Orang-orang Yunani bergerak dan hampir tanpa perlawanan mengambil Babel dan Susa, lalu pergi ke Persepolis, di mana, setelah beristirahat sampai musim semi, mereka membakar seluruh kota di belakang mereka. Alexander kemudian terus mengikuti Darius, yang terus melarikan diri melalui Media dan Parthia sampai dia dibunuh oleh jenderalnya sendiri. Alexander melakukan pemakaman Darius di Persepolis di tingkat tertinggi, membayar upeti kepada saingannya.

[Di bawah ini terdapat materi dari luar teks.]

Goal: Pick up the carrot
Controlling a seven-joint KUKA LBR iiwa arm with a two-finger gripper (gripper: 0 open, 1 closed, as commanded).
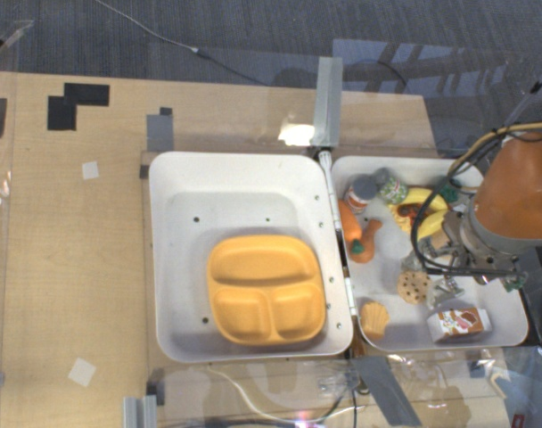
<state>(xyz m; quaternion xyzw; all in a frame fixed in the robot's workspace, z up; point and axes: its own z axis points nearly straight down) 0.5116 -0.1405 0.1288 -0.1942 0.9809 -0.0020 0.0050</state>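
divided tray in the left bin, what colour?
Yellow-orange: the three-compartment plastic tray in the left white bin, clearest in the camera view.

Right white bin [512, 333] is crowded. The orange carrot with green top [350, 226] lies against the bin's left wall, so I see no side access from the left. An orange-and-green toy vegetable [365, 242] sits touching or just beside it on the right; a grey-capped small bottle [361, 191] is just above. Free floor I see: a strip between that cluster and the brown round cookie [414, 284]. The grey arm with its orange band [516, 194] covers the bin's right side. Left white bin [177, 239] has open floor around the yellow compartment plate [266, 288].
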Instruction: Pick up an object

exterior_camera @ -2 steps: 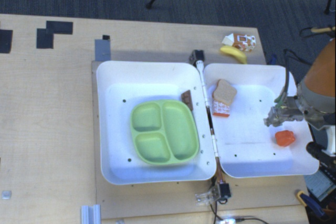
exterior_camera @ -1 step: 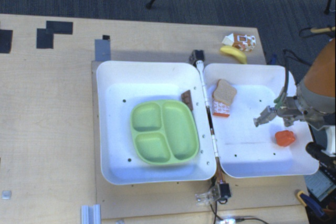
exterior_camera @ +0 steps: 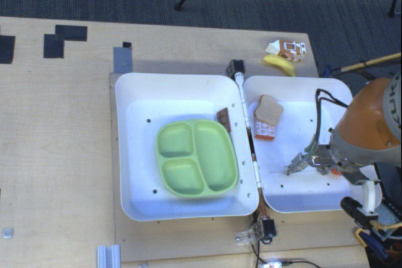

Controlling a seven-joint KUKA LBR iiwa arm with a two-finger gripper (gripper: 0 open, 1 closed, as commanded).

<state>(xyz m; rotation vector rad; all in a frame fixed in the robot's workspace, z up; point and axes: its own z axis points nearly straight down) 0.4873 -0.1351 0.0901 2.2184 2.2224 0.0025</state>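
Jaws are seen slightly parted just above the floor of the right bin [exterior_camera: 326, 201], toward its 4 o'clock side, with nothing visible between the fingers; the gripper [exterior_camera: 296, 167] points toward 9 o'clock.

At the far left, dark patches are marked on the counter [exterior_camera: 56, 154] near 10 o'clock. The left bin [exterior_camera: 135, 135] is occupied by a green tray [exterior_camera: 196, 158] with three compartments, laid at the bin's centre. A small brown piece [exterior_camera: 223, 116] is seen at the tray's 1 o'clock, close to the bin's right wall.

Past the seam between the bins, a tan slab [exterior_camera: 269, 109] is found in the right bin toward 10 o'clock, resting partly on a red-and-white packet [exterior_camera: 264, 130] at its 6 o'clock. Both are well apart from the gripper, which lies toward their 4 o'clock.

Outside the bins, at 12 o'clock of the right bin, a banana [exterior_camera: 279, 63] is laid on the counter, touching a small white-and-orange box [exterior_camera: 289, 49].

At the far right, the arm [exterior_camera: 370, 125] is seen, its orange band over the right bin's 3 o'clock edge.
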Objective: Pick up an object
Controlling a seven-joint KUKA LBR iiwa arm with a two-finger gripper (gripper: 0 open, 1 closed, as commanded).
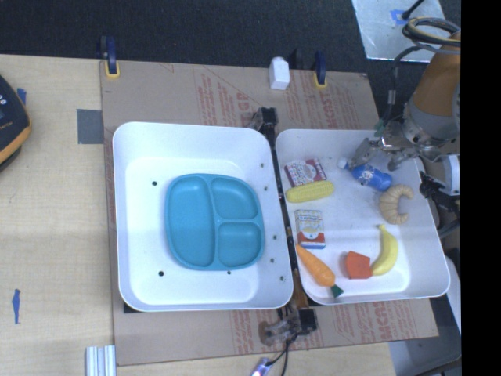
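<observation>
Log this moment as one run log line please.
arm: over right bin far side | gripper: above blue object, nothing visibly held | left bin: blue divided plate | status: pick not yet done

My arm (435,84) is a thick, rounded cylinder with a broad orange band above the wrist and a pale grey collar beneath it. Black cables loop over the top of the arm and trail down beside it. Below the collar sits my gripper (374,150), a cluster of silvery grey metal brackets and thin angled struts. A white rounded piece with dark edging sits beside the wrist.
</observation>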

Penindasan pemberontakan baru
Kemudian, setelah melewati Marakanda, setelah mencapai Kiropol, setelah menenangkan beberapa pemberontakan di jalan dan berperang dengan Scythians, Alexander kembali ke Marakanda, di mana ia dengan megahnya merayakan pernikahannya dengan Roxana, putri Oxyartes, pangeran setempat. Berkat ini, ia menarik seluruh aristokrasi lokal ke sisinya.
Jadi, setelah mendapatkan pijakan di tanah Baktria dan Sogdiana, Alexander mulai mempersiapkan pasukan untuk kampanye di India.
Bulan-bulan terakhir kehidupan
Musim gugur yang dalam 324 SM. e. Alexander mengunjungi Ecbatany untuk menyelesaikan masalah dengan Media. Sahabatnya Hephaestion meninggal di sana. Ini adalah pukulan besar bagi raja. Dukacita diumumkan di seluruh negeri. Pemakaman yang khidmat diadakan di Babel.